I've been trying to prove the following result:
Let $(R,\mathfrak{m})$ and $(S,\mathfrak{n})$ be (Noetherian) local rings, and let $\varphi:R\to S$ be a finite local homomorphism.
Then $\varphi(\mathfrak{m})S$ is $\mathfrak{n}$-primary.
by following the suggestion given in this comment on a similar question. However I seem to have ended up proving that it is equal to $\mathfrak{n}$ itself:
Since $\varphi$ is finite, we have that $S=\varphi(R)s_1+\cdots+\varphi(R)s_n$ for some $s_i\in S$.
Then we can define a surjection $\psi:\oplus_n R/\mathfrak{m}\twoheadrightarrow S/\varphi(\mathfrak{m})S$ given via $r_i+\mathfrak{m}\mapsto\varphi(r_i)s_i+\varphi(\mathfrak{m})S$, where $r_i$ is the $i$th coordinate of $r\in\oplus_nR/\mathfrak{m}$.
Then $S/\varphi(\mathfrak{m})S\cong(\oplus_nR/\mathfrak{m})/\ker(\psi)$. But ideals of $\oplus_n R/\mathfrak{m}$ are of the form $\oplus_m R/\mathfrak{m}$ for some $m\leq n$, replacing the other copies with $0$, so $S/\varphi(\mathfrak{m})S\cong\oplus_{n-m}(R/\mathfrak{m})$.
This will have $n-m$ maximal ideals, given by replacing one copy of $R/\mathfrak{m}$ with $0$. But $S/\varphi(\mathfrak{m})S$ is a local ring with maximal ideal $\mathfrak{n}/\varphi(\mathfrak{m})S$.
We can't have $S/\varphi(\mathfrak{m})S=0$ since then $S/\varphi(\mathfrak{m})S=S$, but $\varphi$ is local so $\varphi(\mathfrak{m})S\subseteq\mathfrak{n}$, which cannot contain $1$.
Then we must have $n-m=1$, so $S/\varphi(\mathfrak{m})S\cong R/\mathfrak{m}$. This is a field, so $\varphi(\mathfrak{m})S$ is maximal and therefore equal to $\mathfrak{n}$.
I may be missing something obvious, but I can't see where I have made a mistake here.
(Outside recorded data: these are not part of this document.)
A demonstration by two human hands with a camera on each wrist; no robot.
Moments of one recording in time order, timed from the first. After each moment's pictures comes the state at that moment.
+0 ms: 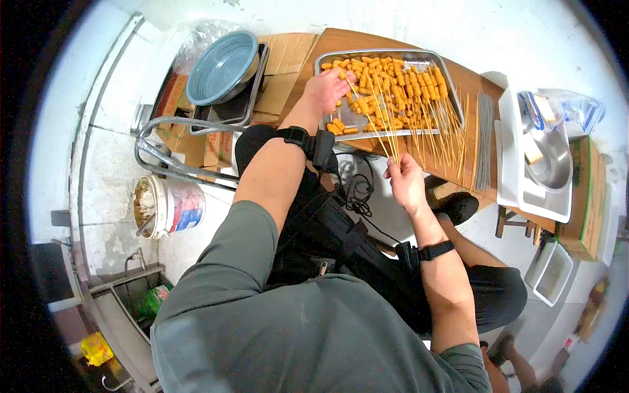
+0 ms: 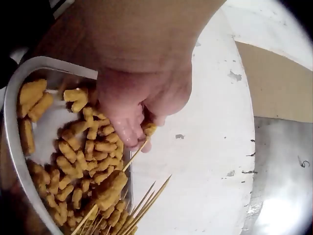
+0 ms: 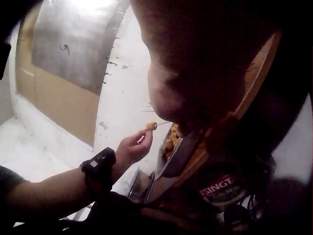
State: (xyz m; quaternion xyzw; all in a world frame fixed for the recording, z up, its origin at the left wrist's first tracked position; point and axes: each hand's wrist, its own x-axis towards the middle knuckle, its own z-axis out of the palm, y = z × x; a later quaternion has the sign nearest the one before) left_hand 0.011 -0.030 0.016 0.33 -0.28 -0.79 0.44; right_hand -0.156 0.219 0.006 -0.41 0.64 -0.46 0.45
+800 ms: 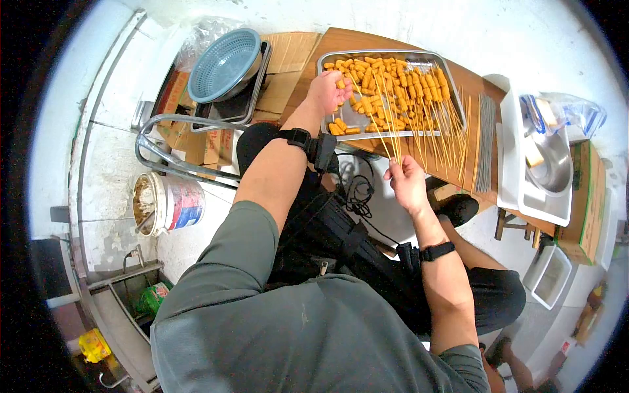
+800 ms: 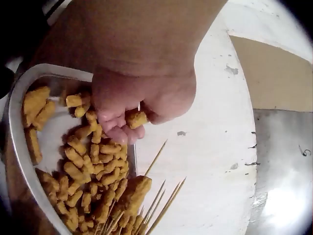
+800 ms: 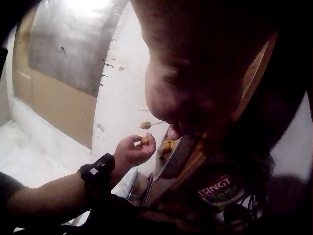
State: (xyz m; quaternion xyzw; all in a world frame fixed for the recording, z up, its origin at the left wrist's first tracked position) left_hand 0.019 -0.031 0.011 0.40 -0.40 -0.73 0.40; right_hand -0.160 0.219 0.006 -0.37 0.62 -0.45 0.52
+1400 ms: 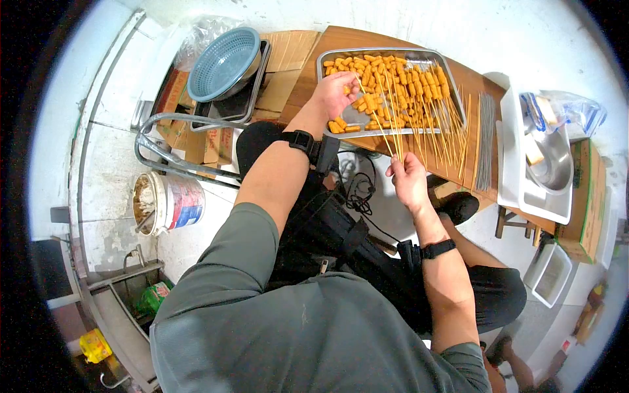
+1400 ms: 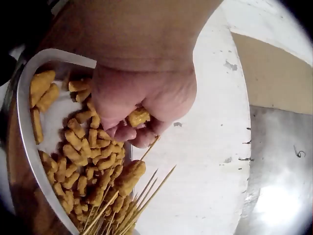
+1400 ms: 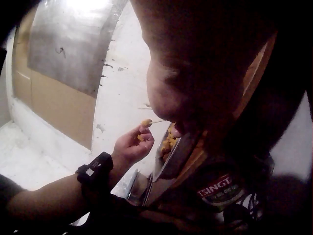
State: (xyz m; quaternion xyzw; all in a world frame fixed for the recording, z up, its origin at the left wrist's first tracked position) left_hand 0.002 -0.012 0.020 0.33 -0.34 -0.79 0.39; right_hand -0.163 0.220 0.004 -0.38 0.62 -0.47 0.51
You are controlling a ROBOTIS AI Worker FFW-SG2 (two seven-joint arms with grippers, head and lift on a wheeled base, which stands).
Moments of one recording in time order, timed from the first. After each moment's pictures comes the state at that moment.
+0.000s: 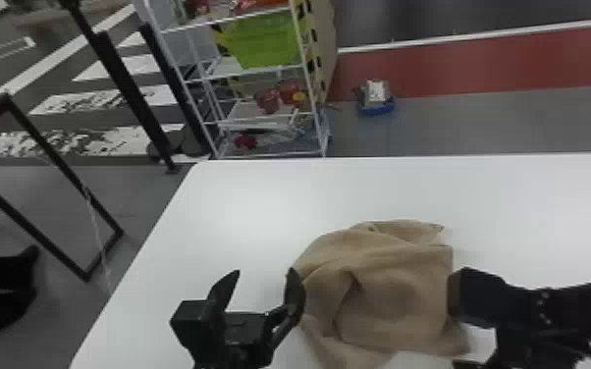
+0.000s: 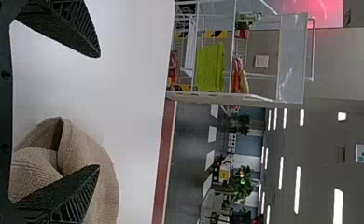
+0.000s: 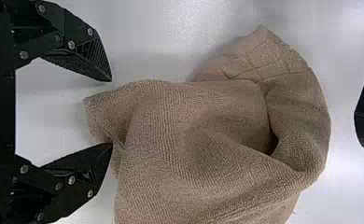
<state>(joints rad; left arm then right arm) 0.67 0.03 0.06 -2.09 0.13 0.03 0.07 0.07 -0.23 0.48 -2.01 0.98 0.58 1.36</state>
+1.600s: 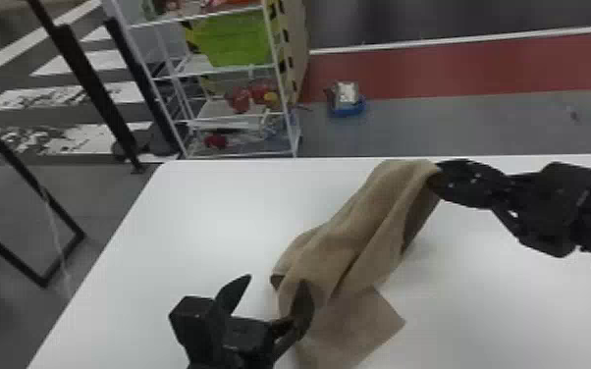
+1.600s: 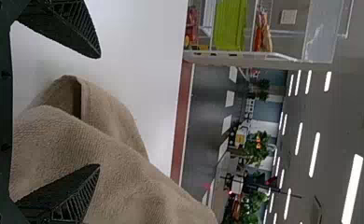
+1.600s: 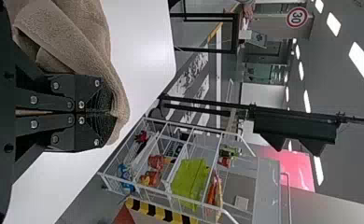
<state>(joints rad) 0.66 0.04 -0.03 -2.13 0.13 0.17 -0.04 0.06 -0.12 0.07 -2.20 0.18 0.59 0.94</state>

I would much appreciate any help in finding it, and seeing how to conclude the proof correctly.
Update: As pointed out by Angina in the comments, my error is that the function $\psi$ I define is only a module, and not a ring, homomorphism.
I have left my incorrect attempt up if anybody wants to click to see it, but I would much appreciate if anyone has a reference for, or proof of, the result itself.